8 thoughts on “Loose and tight

  1. Marian says:

    I’m so glad you’re back. And yes: catching up is impossible, but picking up is completely doable. I can relate to the characterization of this stage of life as a second adolescence, and I’m looking forward to seeing what you come up with 🙂 .

    • Rita says:

      Hi Marian,
      For some reason, I never got notification of any replies to this post. So, I wasn’t ignoring you. Guess I need to practice picking up, too. Oy.

  2. TD says:

    Rita, This: “Hard to say because I have decided that this stage of life is just one big, fat, second adolescence, with many of the same issues and questions: What am I going to do next? Who am I? Who do I want to be? How do I want to spend my time? (And what in the HELL is happening to my body?)” … was so funny to me because that’s exactly where I am too!

    This week, I was literally crying to wash out the toxic thoughts in my mind of all those questions. Then as I calmed myself, I laid in my bed and the visual of myself in my minds eye was of a 12 year old little girl sitting on the top of a wooden picnic bench with white knee high socks, one a bit saggy of course. Seriously, that’s what I saw and then I thought “Well, at least I don’t have to deal with having my period and cramps! And I don’t like boys anymore either.”

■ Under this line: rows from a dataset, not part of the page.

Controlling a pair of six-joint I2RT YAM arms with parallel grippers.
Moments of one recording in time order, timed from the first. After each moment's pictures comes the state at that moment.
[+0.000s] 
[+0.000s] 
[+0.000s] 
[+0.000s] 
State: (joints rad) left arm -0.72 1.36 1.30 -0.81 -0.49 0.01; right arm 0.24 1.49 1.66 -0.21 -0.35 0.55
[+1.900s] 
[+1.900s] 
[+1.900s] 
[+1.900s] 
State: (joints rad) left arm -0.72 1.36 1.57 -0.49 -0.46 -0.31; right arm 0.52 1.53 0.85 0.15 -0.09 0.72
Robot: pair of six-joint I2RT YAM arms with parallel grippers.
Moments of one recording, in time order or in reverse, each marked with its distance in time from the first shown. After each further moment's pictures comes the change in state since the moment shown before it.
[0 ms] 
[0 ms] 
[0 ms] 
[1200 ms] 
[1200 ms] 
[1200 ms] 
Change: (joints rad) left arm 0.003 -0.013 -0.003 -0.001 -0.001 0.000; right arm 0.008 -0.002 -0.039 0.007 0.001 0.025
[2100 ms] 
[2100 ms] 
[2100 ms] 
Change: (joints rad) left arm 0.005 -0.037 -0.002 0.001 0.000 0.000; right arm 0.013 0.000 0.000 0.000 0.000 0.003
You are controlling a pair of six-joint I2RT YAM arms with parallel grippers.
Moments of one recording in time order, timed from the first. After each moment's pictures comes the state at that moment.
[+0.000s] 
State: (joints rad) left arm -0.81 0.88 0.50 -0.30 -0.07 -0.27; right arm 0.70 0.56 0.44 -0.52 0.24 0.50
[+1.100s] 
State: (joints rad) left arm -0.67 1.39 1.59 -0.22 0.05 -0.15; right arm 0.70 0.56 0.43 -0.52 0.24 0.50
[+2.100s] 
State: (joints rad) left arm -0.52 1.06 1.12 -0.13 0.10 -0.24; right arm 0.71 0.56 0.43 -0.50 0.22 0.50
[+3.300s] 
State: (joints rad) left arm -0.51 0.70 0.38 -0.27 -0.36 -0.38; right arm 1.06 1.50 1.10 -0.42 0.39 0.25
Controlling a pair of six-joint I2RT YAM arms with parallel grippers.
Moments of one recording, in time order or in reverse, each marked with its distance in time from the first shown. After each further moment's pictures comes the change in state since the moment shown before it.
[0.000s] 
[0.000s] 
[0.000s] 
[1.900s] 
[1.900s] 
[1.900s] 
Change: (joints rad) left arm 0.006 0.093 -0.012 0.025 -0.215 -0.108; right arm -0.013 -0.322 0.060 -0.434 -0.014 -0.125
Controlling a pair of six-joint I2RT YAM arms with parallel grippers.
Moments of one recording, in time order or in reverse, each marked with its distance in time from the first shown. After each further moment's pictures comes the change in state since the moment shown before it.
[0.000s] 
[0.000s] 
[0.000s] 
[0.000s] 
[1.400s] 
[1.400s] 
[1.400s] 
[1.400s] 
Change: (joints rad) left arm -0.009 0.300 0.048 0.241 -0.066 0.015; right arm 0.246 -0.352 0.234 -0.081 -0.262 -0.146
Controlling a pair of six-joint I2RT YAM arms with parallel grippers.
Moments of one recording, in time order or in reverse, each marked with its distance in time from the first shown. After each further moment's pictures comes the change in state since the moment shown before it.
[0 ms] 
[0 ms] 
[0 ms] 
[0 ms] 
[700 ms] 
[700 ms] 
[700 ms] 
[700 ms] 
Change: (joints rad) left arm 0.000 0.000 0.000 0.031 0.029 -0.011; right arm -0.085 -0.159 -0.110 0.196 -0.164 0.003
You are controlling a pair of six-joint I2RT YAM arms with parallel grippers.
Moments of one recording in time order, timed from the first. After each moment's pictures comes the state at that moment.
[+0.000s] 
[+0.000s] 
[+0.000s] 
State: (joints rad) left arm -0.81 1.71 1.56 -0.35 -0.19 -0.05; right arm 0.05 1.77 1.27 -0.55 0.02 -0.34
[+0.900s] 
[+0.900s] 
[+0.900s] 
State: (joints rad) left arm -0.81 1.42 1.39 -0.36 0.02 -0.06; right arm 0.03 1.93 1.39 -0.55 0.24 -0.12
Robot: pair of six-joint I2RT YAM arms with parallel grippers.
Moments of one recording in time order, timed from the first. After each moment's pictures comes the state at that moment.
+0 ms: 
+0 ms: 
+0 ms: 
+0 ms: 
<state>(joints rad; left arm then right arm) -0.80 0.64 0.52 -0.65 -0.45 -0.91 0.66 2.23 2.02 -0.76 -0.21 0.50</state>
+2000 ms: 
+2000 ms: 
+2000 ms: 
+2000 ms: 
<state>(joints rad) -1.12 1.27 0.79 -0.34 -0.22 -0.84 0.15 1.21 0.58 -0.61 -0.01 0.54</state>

    Second adolescence. Ha! That’s how I saw myself too!!

    Today, I noticed that if I have my arm a certain way, my skin looks like a dried up raisin. And when did THAT happen, exactly?!?

    I am happy to see you today in my email playground. 🍔🍔🍔🥤🙄

    • Rita says:

      Hi TD,
      I didn’t not mean to neglect this response–I didn’t see it until just today. This made me smile, so–happy to see you today in my playground, too. I appreciate the reminders for the ways in which this second adolescence is definitely better than the first one! Despite the prune skin. Periods are over-rated; I bet Margaret and all her friends wondered why they’d been in such a hurry for them to commence. Too bad Judy Blume never let us know how that all turned out for them. Speaking of skin that surprises you–for me it’s the hands. Sometimes I glance at mine and see my grandmother’s.

  3. Kari Wagner Hoban says:

    God I am so glad to see you again.
    Also, I understand this paragraph:

    Hard to say because I have decided that this stage of life is just one big, fat, second adolescence, with many of the same issues and questions: What am I going to do next? Who am I? Who do I want to be? How do I want to spend my time? (And what in the HELL is happening to my body?)

    WAY TOO WELL.

    Also, I love Amos Lee.
    And I love you too.
    Kari Wagner Hoban recently posted…!A la Chingada! Estoy Comiendo Tater Tots- Parte CuatroMy Profile

    • Rita says:

      I love you, too. I know you know. Sorry I’ve been such a poor correspondent this summer. Life. (I know you know that, too.)

  4. Kate says:

    I’ve been on vacation or recovering from vacation the last few weeks, but was so glad to see your blog alive again and an updated post from you.

    I’m embracing a bit of the adolescent stage myself as Violet begins entering her own. I’m watching in awe while trying to not miss my baby girl too much. (As much as I don’t miss the exhaustion if those hands on younger years, I do miss the special magic of them.)

    Life. It just doesn’t slow down. I’m glad we have our blogs to share it together!

    • Rita says:

      Clearly it doesn’t slow down. Life. “recovering from vacation” makes me smile because I always have to recover from vacation. Hope you are feeling sufficiently rested from your “rest.” (I think vacation is actually more work than usual for moms if it’s a family vacation.)

      As for adolescent children and missing children and all that: Parenting adolescents was much more challenging for me than parenting kids. Part of it was that I missed the kids they once were a lot. And adolescence is…uncomfortable, in so many ways, for everyone involved. It’s supposed to be, I know. Breaking up and away always is. But, now that we’re through that, I even miss the adolescents my kids once were. I see pictures of them at that stage and feel nothing but tenderness for those striving, struggling, growing beings they were then. And for the mom I was, too.

      As you said, “Life. It just doesn’t slow down.” (You should put that on a t-shirt.)